February 24, 2016


February is Spay/Neuter Awareness Month and February 23 is World Spay Day (and is commemorated every year on the last Tuesday of February). World Spay Day is presented by The Humane Society of the United States, Humane Society International, and Humane Society Veterinary Medical Association.


Many breeds of dog are able to begin breeding as young as 4 months old, and while puppies are cute, allowing your dog to remain unaltered is detrimental to her individually and to the fate of many other dogs.


 World Spay Day estimates 2.4 million healthy or treatable cats and dogs are put down in U.S. shelters each year. That’s one every 13 seconds! And this figure doesn’t account for the many pets that live as strays at large – estimated at over 40 million, who may meet unfortunate ends in traffic or due to government actions to reduce the stray population through culls. The majority of these rogue pets are the result of surplus, unwanted litters conceived by accident and unable to find homes. Spaying and neutering your household pet literally saves their lives.


  • Female dogs are ‘spayed’ – their reproductive organs (uterus and ovaries) are removed entirely. Specific benefits for females who are spayed: drastically reduced rates of breast tumors, urinary tract infections, and other illnesses including cancer of the reproductive organs; no going into ‘heat’ with its bleeding, howling and urinating in excess; a longer happier life.

  • Male dogs are ‘neutered’ – their testicles are removed. Specific benefits for males: reduced rates of prostate problems and testicular cancer; reduced flight risk from the reduced drive to seek out fertile females; may improve behavior overall in dealing with other dogs or animals; less likely to ‘mark’ inappropriate locations with urine; a longer, happier life.
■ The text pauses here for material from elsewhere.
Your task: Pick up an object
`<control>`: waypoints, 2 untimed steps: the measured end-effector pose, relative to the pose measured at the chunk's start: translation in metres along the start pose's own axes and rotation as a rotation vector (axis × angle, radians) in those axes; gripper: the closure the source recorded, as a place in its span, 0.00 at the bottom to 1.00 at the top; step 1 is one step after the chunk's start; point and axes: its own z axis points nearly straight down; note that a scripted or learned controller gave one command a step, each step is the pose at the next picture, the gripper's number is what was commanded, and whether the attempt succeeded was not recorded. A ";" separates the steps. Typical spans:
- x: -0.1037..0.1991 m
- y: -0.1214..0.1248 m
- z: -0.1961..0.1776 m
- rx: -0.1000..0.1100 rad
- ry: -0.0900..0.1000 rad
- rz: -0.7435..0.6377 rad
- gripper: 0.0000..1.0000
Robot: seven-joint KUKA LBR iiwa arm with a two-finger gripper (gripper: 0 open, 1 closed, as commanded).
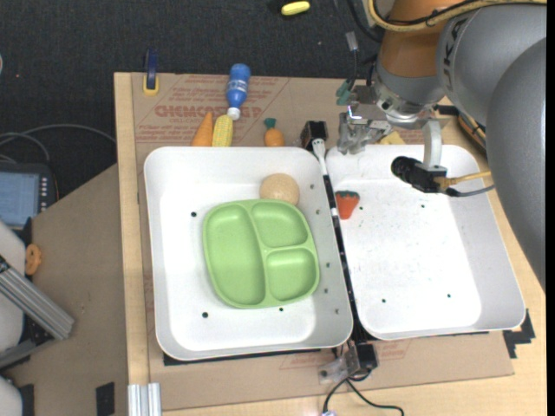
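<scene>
Hovering over right bin [468,258] back rim: gripper [354,139], jaw state impossible to tell. Strawberry [347,204] lying at that bin's left edge; tan ball [279,188] touching green tray [260,252] in left bin [173,232].

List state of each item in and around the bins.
green tray: upright, compartments bare, left bin.
tan ball: left bin, touching the tray's far edge.
strawberry toy: right bin, by the divider.
bottle: lying down, behind the bins.
gripper: above right bin's far edge.
</scene>
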 end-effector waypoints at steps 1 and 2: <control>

The stitches at the incision site take a week or two to heal (longer for females due to the more invasive procedure), and it is important to use the 'Elizabethan' collar provided by your vet to prevent your dog from licking, biting and irritating the site during healing. After the discomfort wears off and the stitches dissolve, I can personally vouch for the improved quality of life your dog will have. 


We rescued one of our dogs from a farm where she had 'accidentally' gotten pregnant at a young age. When the puppies were born, she didn't know what to do with them, and refused to feed them. The farm owners were therefore seeking to sell the puppies for some hundreds of dollars (because of the money they spent feeding them manually), and were giving her away for free on Craigslist and taking her to the pound if unsuccessful. This egregious injustice would not stand, and my father and I drove two hours over the mountains to retrieve this dog, who we'd seen in a tiny thumbnail size picture and heard about on the phone.


We brought her home, took her to the vet, and fixed her various worms and anaemia. We arranged to bring her back to be spayed when her next heat concluded. After she recovered, the transformation began. No doubt it was an effect of the better food, comfortable life and lack of worms as well, but the happiness we'd seen in the intervening weeks was definitely more carefree and puppy-like now. It was almost as if she knew she'd never have to suffer through having puppies while still a puppy herself again - that she could really truly enjoy this new sweet life, no strings attached. Maybe I imagined it, but she certainly enjoys herself now.


Many people report positive experiences with spaying & neutering, such as improved temperament in rambunctious young males, and reduced escape attempts (and the subsequent pregnancies!) by females in heat. Most pets adopted through a rescue service like Rural Dog Rescue are already altered, but pets you rescue off-transport, from a local shelter, or private owners are often in need of this essential service. You can always have your family veterinarian spay/neuter any new pet you adopt.